▶ Goal of the exercise
One exact copy of the listing is needed. It should contain no pictures.

━━━ Recorded information

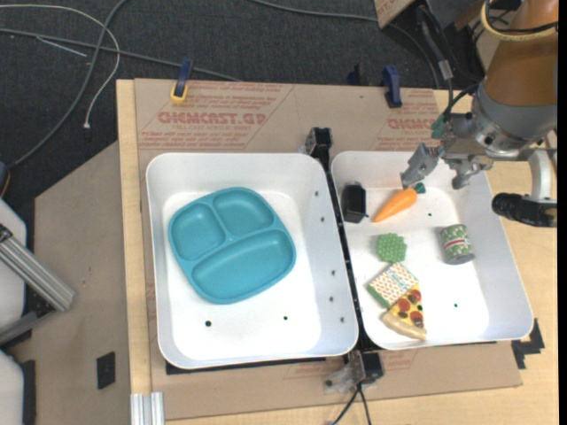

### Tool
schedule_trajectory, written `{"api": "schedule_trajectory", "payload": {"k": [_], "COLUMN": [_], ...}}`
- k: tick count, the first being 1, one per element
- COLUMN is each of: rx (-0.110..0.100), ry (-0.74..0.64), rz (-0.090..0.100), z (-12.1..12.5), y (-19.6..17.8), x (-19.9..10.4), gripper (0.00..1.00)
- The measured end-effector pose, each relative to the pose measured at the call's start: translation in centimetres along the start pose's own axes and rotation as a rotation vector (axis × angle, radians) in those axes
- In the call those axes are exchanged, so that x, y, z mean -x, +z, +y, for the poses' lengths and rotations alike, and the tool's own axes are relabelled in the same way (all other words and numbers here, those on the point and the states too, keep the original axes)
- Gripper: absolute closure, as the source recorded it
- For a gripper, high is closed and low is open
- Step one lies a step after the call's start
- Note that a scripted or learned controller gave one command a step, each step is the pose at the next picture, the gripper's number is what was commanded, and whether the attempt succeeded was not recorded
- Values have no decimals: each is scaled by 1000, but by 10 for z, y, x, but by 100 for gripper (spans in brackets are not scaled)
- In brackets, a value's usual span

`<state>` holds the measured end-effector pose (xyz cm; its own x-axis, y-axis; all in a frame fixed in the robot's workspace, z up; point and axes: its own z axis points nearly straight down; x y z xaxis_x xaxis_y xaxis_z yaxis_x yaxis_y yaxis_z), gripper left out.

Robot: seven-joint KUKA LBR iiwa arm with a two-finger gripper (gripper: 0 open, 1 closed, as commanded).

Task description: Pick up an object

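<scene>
Currently, operator, your gripper [438, 168] hangs spread wide and empty over the right bin [496, 312], one finger just beside the carrot [394, 204] top, so you risk nudging the carrot aside rather than straddling it.

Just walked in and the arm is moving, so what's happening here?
The robot arm is reaching into the right bin, its gripper open and hanging over the leafy end of the toy carrot. Nothing sits between the jaws. A small can, green piece and pizza slice lie nearby; the left bin holds a blue divided plate.
</scene>
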<state>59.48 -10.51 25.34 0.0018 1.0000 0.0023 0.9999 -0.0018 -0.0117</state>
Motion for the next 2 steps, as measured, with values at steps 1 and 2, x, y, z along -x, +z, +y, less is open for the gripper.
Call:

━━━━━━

▶ Exercise output
### Tool
schedule_trajectory, written `{"api": "schedule_trajectory", "payload": {"k": [_], "COLUMN": [_], ...}}`
- k: tick count, the first being 1, one per element
- COLUMN is each of: rx (-0.110..0.100), ry (-0.74..0.64), rz (-0.090..0.100), z (-12.1..12.5), y (-19.6..17.8), x (-19.9..10.4), gripper (0.00..1.00)
- The measured end-effector pose, each relative to the pose measured at the call's start: translation in centimetres along the start pose's own axes and rotation as a rotation vector (axis × angle, radians) in those axes
- In the call those axes are exchanged, so that x, y, z mean -x, +z, +y, for the poses' lengths and rotations alike, and the tool's own axes are relabelled in the same way (all other words and numbers here, those on the point and the states too, keep the original axes)
- Gripper: absolute closure, as the source recorded it
- For a gripper, high is closed and low is open
- Step one lies a step after the call's start
- Note that a scripted or learned controller gave one command a step, each step is the pose at the next picture, the gripper's number is what was commanded, and whether the attempt succeeded was not recorded
- Values have no decimals: each is scaled by 1000, but by 10 for z, y, x, but by 100 for gripper (spans in brackets are not scaled)
- In brackets, a value's usual span

`<state>` holds the measured end-effector pose (xyz cm; its own x-axis, y-axis; all in a frame fixed in the robot's workspace, z up; point and axes: its own z axis points nearly straight down; x y z xaxis_x xaxis_y xaxis_z yaxis_x yaxis_y yaxis_z), gripper left out.

Robot: seven-joint KUKA LBR iiwa arm with a two-finger gripper (gripper: 0 open, 1 closed, as commanded).

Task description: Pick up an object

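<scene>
Currently, operator, your gripper [438, 168] hangs spread wide and empty over the right bin [496, 312], one finger just beside the carrot [394, 204] top, so you risk nudging the carrot aside rather than straddling it.

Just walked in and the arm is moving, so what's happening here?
The robot arm is reaching into the right bin, its gripper open and hanging over the leafy end of the toy carrot. Nothing sits between the jaws. A small can, green piece and pizza slice lie nearby; the left bin holds a blue divided plate.
</scene>
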<state>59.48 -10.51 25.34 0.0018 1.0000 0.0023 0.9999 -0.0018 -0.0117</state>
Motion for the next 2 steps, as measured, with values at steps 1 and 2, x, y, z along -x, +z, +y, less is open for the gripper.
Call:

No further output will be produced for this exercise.